_WHAT NEEDS TO BE DONE:_ Every record that follows must be returned word for word.

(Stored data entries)
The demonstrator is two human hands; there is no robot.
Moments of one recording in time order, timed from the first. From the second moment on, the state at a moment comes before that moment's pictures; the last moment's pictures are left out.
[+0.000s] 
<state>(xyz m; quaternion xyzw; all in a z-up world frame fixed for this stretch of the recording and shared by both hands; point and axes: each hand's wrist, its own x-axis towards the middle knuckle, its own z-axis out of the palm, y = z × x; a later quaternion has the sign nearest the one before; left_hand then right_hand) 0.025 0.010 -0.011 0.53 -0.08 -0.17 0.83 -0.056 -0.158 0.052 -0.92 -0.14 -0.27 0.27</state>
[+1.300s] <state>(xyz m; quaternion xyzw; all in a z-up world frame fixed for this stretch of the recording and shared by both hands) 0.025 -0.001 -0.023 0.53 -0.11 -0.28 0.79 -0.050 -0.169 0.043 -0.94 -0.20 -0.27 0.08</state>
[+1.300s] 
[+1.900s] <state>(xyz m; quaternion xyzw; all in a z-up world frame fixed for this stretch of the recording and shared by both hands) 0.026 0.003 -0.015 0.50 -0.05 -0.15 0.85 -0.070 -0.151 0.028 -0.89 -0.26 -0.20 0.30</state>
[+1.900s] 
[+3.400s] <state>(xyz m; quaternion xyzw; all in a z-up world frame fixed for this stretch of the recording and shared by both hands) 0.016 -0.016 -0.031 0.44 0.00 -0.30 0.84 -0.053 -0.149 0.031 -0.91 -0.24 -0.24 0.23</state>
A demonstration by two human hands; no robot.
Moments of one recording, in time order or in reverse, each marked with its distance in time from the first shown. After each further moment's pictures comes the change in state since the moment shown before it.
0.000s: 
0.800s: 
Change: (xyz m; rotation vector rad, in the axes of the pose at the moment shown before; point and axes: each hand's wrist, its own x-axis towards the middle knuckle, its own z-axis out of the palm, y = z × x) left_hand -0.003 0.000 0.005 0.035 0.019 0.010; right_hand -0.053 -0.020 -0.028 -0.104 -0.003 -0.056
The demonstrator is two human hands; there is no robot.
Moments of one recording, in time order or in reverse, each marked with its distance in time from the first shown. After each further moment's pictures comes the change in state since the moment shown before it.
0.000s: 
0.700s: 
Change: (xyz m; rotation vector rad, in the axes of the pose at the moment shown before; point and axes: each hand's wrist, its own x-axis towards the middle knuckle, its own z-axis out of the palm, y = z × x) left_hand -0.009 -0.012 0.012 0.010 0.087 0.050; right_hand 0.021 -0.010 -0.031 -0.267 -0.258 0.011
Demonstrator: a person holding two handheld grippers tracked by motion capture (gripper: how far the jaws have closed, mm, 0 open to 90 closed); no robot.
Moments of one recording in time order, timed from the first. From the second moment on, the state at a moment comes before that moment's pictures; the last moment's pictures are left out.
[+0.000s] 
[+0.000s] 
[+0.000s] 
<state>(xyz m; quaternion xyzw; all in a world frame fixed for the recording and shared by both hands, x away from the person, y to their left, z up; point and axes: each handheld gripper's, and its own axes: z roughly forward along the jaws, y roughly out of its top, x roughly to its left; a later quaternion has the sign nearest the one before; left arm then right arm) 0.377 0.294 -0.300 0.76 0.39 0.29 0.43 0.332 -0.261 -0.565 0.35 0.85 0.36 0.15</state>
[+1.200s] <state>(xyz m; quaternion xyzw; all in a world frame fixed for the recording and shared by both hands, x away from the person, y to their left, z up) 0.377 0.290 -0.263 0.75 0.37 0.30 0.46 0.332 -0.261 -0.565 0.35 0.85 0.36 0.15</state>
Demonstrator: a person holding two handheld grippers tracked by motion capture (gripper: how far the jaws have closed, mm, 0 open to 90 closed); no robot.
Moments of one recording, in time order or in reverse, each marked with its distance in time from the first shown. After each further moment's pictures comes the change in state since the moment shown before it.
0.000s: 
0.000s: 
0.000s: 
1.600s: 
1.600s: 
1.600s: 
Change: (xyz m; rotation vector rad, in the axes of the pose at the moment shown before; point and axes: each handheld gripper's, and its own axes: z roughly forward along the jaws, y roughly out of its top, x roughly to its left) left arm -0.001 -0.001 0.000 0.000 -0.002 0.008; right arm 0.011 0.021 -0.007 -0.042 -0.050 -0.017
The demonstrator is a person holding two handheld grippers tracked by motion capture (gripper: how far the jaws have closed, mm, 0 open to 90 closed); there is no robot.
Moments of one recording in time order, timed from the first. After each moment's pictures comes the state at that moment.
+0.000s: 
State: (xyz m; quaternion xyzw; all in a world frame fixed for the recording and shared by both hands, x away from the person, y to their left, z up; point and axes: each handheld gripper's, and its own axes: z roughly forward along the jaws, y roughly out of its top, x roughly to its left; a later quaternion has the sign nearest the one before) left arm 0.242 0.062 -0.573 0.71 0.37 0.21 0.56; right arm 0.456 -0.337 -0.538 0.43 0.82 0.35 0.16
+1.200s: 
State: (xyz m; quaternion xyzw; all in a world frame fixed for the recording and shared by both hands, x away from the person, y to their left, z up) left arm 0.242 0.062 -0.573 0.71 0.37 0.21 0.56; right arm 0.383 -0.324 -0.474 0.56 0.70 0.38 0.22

_EXPECTED ANSWER:_
The demonstrator is two human hands; there is no robot.
Moments of one recording in time order, timed from the first. From the second moment on, the state at a moment comes before that moment's pictures; the last moment's pictures are left out.
[+0.000s] 
<state>(xyz m; quaternion xyzw; all in a z-up world frame fixed for this stretch of the recording and shared by both hands; point and axes: each hand's wrist, its own x-axis towards the middle knuckle, its own z-axis out of the palm, y = z × x; a later quaternion has the sign nearest the one before; left_hand then right_hand) 0.025 0.010 -0.011 0.53 -0.08 -0.17 0.83 -0.056 -0.158 0.052 -0.92 -0.14 -0.27 0.27</state>
[+1.300s] <state>(xyz m; quaternion xyzw; all in a z-up world frame fixed for this stretch of the recording and shared by both hands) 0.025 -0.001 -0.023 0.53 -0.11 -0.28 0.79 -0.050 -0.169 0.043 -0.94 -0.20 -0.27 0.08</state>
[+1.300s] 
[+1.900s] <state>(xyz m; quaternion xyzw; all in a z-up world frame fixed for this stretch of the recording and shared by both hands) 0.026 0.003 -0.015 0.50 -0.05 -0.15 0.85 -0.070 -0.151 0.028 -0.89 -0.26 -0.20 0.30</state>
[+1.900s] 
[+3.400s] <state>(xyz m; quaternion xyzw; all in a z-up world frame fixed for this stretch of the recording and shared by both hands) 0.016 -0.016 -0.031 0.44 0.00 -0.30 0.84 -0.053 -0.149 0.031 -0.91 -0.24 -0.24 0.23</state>
A demonstration by two human hands; no robot.
Moments of one recording, in time order or in reverse, each marked with its distance in time from the first shown. After each further moment's pictures comes the change in state since the moment shown before it.
0.000s: 
0.800s: 
Change: (xyz m; rotation vector rad, in the axes of the pose at the moment shown before; point and axes: each hand's wrist, its own x-axis towards the middle knuckle, its own z-axis out of the palm, y = z × x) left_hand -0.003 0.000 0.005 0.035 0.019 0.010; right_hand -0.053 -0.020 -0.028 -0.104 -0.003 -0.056
The demonstrator is two human hands; there is no robot.
Moments of one recording, in time order or in reverse, each marked with its distance in time from the first shown. After each further moment's pictures comes the change in state since the moment shown before it.
0.000s: 
0.700s: 
Change: (xyz m; rotation vector rad, in the axes of the pose at the moment shown before; point and axes: each hand's wrist, its own x-axis towards the middle knuckle, its own z-axis out of the palm, y = z × x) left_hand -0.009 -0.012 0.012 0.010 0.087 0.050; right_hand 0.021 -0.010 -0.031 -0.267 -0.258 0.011
Demonstrator: a person holding two handheld grippers tracked by motion capture (gripper: how far the jaws have closed, mm, 0 open to 90 closed); no robot.
Moments of one recording in time order, timed from the first. From the second moment on, the state at a moment comes before that moment's pictures; the last moment's pictures are left out.
[+0.000s] 
[+0.000s] 
[+0.000s] 
<state>(xyz m; quaternion xyzw; all in a world frame fixed for the recording and shared by both hands, x away from the person, y to their left, z up; point and axes: each handheld gripper's, and its own axes: z roughly forward along the jaws, y roughly out of its top, x roughly to its left; a later quaternion has the sign nearest the one before; left arm then right arm) 0.377 0.294 -0.300 0.76 0.39 0.29 0.43 0.332 -0.261 -0.565 0.35 0.85 0.36 0.15</state>
[+1.200s] <state>(xyz m; quaternion xyzw; all in a world frame fixed for the recording and shared by both hands, x away from the person, y to their left, z up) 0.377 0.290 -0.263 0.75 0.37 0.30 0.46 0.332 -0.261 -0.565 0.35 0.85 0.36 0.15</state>
Demonstrator: a person holding two handheld grippers tracked by motion capture (gripper: how far the jaws have closed, mm, 0 open to 90 closed); no robot.
Moments of one recording, in time order or in reverse, each marked with its distance in time from the first shown. After each further moment's pictures comes the change in state since the moment shown before it.
0.000s: 
0.000s: 
0.000s: 
1.600s: 
1.600s: 
1.600s: 
Change: (xyz m; rotation vector rad, in the axes of the pose at the moment shown before; point and axes: each handheld gripper's, and its own axes: z roughly forward along the jaws, y roughly out of its top, x roughly to its left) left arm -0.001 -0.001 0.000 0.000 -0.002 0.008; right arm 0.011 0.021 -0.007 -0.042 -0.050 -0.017
The demonstrator is a person holding two handheld grippers tracked by motion capture (gripper: how far the jaws have closed, mm, 0 open to 90 closed); there is no robot.
Moments of one recording in time order, timed from the first. After each moment's pictures comes the state at that moment.
+0.000s: 
State: (xyz m; quaternion xyzw; all in a world frame fixed for the recording and shared by both hands, x away from the person, y to their left, z up; point and axes: each handheld gripper's, and its own axes: z roughly forward along the jaws, y roughly out of its top, x roughly to its left; a later quaternion has the sign nearest the one before) left arm 0.242 0.062 -0.573 0.71 0.37 0.21 0.56; right arm 0.456 -0.337 -0.538 0.43 0.82 0.35 0.16
+1.200s: 
State: (xyz m; quaternion xyzw; all in a world frame fixed for the recording and shared by both hands, x away from the person, y to their left, z up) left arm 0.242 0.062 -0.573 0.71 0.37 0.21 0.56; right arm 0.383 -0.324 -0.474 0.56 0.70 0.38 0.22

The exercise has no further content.